Record extracts:
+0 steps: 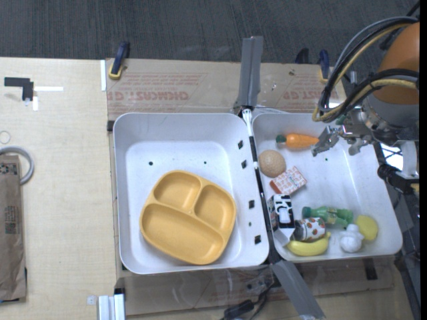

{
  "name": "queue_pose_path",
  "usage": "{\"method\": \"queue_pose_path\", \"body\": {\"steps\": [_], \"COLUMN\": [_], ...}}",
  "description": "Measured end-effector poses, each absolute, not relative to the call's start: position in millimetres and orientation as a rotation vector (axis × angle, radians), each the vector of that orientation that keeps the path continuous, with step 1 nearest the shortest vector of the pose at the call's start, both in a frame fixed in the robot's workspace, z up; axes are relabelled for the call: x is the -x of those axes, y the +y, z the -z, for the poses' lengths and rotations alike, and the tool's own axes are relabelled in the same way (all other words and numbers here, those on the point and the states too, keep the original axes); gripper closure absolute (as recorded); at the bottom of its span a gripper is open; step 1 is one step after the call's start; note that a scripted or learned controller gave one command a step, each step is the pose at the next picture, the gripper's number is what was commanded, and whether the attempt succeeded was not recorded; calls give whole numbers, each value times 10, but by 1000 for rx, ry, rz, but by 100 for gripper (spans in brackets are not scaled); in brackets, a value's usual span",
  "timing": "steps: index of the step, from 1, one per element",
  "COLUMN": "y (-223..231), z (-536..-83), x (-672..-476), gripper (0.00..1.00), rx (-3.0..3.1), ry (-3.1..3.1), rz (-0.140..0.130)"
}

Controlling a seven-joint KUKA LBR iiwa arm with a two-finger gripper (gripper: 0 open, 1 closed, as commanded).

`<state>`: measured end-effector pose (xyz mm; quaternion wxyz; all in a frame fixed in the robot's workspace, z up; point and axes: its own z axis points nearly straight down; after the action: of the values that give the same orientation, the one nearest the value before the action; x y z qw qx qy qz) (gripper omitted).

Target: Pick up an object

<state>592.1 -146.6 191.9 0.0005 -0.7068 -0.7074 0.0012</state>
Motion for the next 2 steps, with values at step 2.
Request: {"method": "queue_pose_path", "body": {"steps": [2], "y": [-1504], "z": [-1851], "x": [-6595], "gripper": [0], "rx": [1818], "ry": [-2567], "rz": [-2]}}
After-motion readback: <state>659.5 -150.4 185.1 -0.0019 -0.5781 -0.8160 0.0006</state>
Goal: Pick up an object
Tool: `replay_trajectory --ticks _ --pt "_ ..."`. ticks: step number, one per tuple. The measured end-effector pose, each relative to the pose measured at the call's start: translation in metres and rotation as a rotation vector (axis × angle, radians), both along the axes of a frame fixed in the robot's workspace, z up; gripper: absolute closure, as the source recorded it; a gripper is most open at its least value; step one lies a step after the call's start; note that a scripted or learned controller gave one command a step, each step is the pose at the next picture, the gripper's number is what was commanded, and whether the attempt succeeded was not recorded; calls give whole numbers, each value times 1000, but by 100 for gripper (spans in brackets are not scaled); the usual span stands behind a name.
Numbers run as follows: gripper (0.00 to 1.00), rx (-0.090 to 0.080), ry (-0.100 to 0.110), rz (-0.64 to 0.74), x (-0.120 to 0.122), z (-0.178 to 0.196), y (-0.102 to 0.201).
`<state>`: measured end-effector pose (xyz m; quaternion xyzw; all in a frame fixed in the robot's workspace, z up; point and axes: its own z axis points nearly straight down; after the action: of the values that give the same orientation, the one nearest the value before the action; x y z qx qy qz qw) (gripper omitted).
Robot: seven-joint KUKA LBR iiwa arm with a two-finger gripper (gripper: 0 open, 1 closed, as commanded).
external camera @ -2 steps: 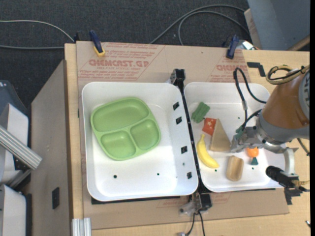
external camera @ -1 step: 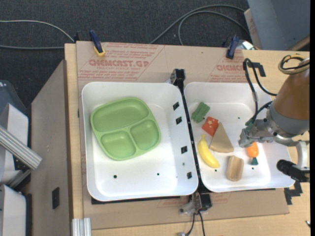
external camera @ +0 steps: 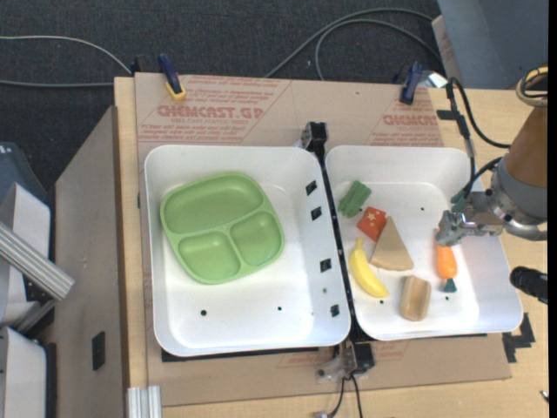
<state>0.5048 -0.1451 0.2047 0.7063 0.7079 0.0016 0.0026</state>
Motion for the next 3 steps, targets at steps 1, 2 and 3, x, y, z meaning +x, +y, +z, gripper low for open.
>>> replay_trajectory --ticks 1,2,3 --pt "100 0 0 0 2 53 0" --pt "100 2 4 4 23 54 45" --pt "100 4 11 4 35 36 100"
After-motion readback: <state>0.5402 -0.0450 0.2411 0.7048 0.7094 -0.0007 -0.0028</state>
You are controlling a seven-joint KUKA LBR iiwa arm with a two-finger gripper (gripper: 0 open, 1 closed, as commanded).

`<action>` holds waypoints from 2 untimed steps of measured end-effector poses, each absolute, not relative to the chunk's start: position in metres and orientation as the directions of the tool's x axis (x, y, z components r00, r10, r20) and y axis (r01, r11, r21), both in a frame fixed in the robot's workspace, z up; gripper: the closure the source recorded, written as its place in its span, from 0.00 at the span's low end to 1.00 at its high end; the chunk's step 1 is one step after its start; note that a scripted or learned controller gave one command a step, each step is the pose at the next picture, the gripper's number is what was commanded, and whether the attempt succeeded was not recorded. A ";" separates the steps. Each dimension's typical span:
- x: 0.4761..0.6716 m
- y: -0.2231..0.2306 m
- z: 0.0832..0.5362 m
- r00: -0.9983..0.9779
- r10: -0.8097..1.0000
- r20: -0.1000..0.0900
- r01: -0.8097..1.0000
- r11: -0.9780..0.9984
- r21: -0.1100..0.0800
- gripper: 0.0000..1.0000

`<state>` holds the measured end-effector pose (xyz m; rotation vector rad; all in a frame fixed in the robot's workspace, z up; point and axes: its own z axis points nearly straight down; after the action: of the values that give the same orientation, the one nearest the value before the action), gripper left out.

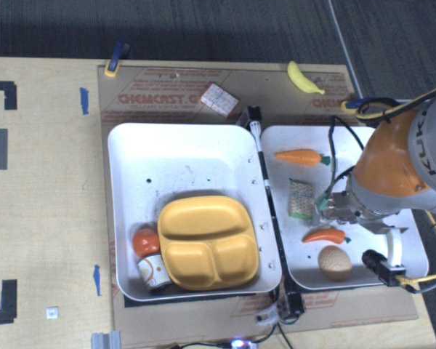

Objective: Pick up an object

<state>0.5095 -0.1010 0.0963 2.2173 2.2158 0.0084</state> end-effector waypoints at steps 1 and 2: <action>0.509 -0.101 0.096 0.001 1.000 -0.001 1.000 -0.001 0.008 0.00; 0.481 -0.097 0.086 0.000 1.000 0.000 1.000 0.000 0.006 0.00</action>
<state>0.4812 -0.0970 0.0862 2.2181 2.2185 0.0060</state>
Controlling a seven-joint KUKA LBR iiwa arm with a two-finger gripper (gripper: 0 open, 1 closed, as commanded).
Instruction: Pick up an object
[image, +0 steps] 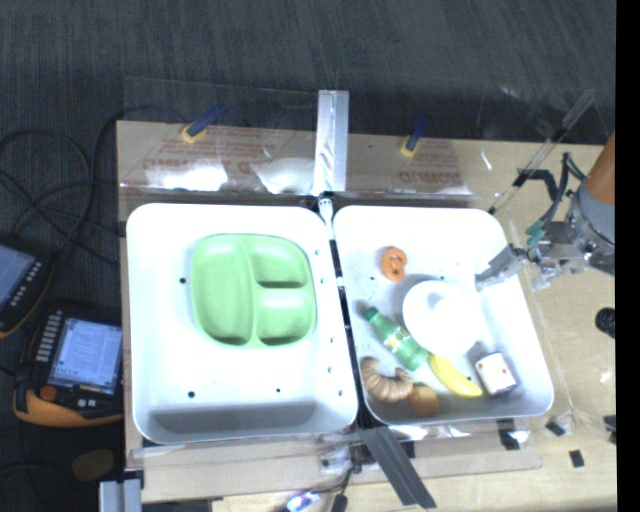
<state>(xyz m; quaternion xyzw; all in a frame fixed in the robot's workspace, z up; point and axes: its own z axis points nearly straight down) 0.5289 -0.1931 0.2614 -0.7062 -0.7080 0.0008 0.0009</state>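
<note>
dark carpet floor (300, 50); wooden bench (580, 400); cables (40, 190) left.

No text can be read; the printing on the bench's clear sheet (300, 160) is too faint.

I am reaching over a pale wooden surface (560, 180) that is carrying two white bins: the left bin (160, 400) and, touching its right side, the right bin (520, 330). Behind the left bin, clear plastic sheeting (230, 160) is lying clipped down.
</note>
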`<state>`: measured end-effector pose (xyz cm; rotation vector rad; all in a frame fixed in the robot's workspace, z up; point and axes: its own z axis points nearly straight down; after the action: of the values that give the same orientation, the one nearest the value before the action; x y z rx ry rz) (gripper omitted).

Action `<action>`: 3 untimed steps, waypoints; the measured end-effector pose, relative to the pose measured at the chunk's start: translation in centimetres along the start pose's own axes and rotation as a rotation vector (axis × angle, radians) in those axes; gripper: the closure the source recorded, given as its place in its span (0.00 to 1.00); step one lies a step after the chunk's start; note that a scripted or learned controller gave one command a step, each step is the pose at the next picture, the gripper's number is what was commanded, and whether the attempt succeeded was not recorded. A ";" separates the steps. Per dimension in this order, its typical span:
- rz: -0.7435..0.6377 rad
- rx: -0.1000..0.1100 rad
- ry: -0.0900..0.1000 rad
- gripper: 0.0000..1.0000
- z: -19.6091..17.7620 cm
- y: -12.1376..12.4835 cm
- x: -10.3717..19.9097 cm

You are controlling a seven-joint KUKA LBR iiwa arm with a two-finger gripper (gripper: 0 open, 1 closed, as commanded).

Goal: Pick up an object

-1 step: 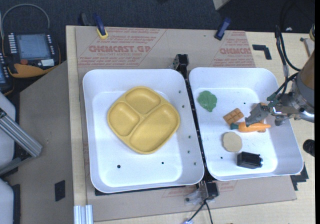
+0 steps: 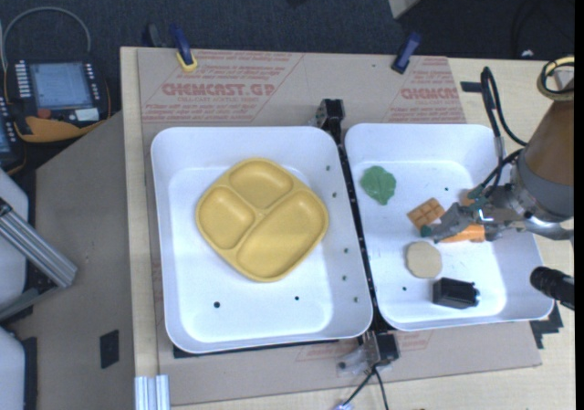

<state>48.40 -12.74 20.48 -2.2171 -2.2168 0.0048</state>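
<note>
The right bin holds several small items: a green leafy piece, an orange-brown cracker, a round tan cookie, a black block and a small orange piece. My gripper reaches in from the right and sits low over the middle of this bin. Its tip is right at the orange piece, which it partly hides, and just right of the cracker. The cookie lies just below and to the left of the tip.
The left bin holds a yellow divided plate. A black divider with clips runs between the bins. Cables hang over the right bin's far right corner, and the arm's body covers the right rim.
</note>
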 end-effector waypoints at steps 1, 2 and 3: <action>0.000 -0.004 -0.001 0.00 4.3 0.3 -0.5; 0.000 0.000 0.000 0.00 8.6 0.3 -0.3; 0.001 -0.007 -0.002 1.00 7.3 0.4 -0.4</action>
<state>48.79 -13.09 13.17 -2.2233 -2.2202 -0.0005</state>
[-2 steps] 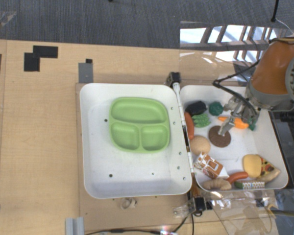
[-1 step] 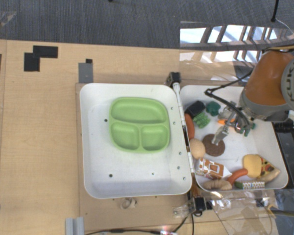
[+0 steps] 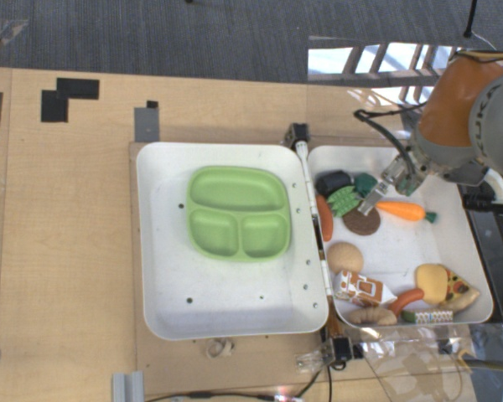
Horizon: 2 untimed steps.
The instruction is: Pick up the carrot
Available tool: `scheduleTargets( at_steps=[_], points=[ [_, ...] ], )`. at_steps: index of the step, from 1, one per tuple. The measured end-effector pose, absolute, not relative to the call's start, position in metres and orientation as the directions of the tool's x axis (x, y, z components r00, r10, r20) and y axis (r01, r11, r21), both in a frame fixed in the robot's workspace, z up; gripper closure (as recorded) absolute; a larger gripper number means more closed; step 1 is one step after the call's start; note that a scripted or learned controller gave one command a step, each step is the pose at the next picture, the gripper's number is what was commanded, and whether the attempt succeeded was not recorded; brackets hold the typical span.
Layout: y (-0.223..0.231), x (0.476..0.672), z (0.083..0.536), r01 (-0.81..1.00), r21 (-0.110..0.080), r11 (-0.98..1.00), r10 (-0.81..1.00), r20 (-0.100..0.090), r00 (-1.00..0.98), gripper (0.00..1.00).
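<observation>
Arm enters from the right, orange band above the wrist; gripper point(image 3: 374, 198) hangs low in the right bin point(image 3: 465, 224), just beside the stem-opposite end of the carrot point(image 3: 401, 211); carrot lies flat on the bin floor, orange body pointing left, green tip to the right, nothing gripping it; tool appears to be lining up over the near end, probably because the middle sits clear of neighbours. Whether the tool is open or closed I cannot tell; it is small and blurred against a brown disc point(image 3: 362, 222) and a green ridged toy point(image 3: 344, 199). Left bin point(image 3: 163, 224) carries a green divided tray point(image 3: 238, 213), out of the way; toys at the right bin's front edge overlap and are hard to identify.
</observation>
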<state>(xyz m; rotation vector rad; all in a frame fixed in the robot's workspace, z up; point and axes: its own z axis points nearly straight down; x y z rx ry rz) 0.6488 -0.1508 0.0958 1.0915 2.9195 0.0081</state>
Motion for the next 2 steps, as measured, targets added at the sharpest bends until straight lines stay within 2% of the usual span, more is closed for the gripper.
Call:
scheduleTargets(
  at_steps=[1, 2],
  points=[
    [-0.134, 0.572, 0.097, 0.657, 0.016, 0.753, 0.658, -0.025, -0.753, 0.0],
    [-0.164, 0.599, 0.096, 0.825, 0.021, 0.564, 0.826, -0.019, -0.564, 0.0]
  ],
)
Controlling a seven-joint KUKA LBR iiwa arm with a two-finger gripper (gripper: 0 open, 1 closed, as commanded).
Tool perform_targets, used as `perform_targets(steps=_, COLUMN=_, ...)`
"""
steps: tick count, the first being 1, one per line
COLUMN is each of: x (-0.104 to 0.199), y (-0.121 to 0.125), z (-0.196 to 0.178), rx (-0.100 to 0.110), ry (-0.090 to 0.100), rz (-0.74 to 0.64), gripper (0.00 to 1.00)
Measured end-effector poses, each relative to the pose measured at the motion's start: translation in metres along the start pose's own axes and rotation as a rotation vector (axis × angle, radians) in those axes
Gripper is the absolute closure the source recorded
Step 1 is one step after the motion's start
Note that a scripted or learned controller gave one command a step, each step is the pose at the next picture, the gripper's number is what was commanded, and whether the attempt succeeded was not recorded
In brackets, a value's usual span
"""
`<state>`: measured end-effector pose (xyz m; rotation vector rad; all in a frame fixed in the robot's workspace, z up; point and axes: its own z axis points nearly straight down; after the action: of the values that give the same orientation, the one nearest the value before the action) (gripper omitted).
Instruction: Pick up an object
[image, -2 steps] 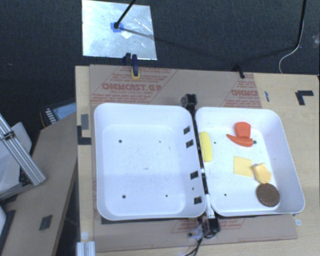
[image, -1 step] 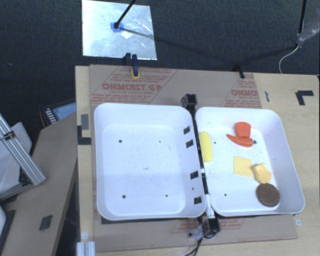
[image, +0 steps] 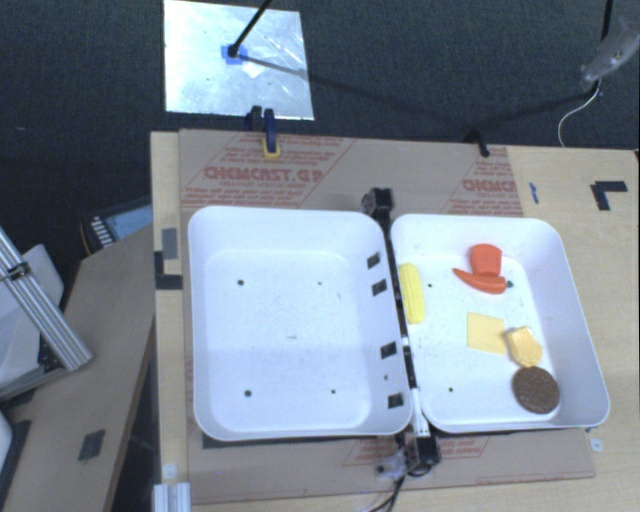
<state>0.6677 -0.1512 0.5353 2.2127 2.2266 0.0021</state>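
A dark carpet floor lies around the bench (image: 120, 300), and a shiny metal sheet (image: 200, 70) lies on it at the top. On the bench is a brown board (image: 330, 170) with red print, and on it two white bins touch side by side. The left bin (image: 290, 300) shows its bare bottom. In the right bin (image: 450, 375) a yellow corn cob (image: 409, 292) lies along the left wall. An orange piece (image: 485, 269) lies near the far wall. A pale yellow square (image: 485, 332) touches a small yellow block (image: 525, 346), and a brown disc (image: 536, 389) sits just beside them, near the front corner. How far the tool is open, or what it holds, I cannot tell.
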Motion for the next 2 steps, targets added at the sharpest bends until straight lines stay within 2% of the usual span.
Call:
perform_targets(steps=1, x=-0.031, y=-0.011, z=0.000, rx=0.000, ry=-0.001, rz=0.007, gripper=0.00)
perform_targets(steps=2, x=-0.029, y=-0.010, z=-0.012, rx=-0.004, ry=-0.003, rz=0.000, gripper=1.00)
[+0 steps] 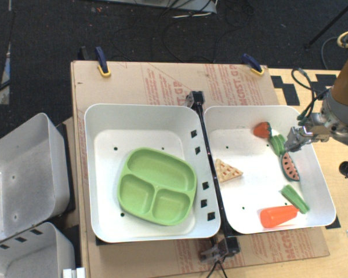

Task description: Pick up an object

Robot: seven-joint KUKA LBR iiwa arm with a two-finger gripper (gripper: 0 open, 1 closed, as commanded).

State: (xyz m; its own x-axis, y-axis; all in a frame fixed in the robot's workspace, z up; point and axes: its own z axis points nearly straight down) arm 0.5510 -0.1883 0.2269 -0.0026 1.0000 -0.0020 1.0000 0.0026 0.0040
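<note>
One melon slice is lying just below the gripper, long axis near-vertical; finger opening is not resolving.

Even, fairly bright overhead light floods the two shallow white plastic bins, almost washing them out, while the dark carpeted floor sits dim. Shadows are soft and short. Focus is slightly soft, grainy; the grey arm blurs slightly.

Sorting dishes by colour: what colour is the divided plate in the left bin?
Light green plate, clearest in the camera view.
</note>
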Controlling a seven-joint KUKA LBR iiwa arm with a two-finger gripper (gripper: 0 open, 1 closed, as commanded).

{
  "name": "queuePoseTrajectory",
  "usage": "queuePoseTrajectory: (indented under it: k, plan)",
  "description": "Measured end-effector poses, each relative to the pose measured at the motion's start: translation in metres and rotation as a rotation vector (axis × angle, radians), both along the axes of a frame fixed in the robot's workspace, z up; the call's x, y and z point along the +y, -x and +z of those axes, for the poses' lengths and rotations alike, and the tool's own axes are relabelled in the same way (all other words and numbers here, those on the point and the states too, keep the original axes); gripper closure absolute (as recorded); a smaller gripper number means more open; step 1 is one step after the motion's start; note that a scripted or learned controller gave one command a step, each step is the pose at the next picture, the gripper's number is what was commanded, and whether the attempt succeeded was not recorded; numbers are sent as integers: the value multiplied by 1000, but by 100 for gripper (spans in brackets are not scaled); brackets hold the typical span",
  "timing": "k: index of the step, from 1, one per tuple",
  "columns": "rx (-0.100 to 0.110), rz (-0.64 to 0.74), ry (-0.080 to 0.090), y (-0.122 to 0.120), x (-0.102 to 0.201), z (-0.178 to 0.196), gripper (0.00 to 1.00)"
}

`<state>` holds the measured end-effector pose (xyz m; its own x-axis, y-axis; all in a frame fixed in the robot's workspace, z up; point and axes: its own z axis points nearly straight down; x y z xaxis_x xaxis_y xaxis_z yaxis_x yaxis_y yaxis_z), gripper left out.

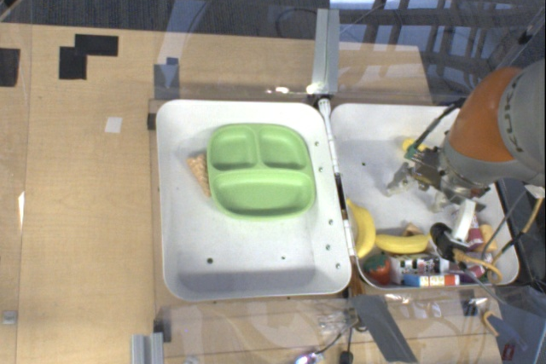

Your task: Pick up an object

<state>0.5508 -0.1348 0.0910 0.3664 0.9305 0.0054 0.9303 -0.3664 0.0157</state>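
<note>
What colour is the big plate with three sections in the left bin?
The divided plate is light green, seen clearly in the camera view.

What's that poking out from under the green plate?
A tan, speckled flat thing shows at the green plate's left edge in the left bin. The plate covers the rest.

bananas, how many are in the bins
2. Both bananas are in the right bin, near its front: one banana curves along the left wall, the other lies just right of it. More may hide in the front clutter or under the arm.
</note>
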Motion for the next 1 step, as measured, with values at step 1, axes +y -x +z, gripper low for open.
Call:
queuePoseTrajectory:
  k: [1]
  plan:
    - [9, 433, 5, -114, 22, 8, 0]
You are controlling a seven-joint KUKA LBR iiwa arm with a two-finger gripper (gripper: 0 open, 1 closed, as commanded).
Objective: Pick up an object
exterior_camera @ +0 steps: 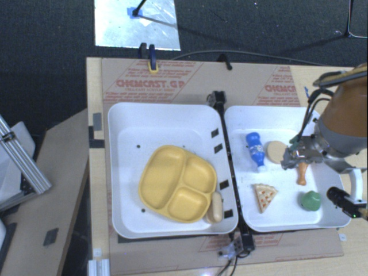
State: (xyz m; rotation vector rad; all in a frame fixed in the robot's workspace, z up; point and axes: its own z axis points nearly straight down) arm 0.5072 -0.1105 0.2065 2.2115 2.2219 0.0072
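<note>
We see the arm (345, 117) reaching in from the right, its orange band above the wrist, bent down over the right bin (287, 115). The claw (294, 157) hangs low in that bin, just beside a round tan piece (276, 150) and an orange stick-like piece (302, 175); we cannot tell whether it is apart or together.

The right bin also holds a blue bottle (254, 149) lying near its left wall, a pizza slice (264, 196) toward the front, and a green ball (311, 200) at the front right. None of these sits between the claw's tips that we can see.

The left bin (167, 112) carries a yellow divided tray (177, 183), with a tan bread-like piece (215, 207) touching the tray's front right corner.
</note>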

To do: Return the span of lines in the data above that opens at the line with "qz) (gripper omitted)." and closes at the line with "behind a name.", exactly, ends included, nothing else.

Answer below:
`<state>`: measured end-effector pose (xyz mm; quaternion wxyz; all in a frame fixed in the robot's workspace, z up; point and axes: its own z axis points nearly straight down; after the action: of the values that give the same orientation, the one nearest the value before the action; x y z qw qx qy qz) (gripper omitted).

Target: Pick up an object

<state>592.1 -146.6 191.9 0.0005 -0.7068 -0.7074 0.0012</state>
Motion for the next 2 steps, with values at step 2.
Request: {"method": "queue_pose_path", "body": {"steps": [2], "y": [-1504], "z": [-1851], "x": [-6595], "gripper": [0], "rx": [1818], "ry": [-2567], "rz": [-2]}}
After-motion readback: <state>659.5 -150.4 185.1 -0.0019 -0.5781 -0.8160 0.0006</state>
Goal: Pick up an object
Tool: `replay_trajectory --ticks _ --pt "_ ..."`. ticks: step number, one per tuple. The measured end-effector pose, each relative to the pose measured at the call's start: translation in metres and rotation as a rotation vector (axis × angle, radians), both along the axes of a frame fixed in the robot's workspace, z up; gripper: absolute closure, as the source recorded it; a gripper is most open at its least value; step one lies a step after the call's start; note that a scripted or learned controller gave one command a step, each step is the pose at the next picture, the gripper's number is what was commanded, and whether the attempt succeeded was not recorded; calls give whole numbers, each value times 1000, but by 100 for gripper (spans in brackets are not scaled); the usual span stands behind a name.

This completes the exercise.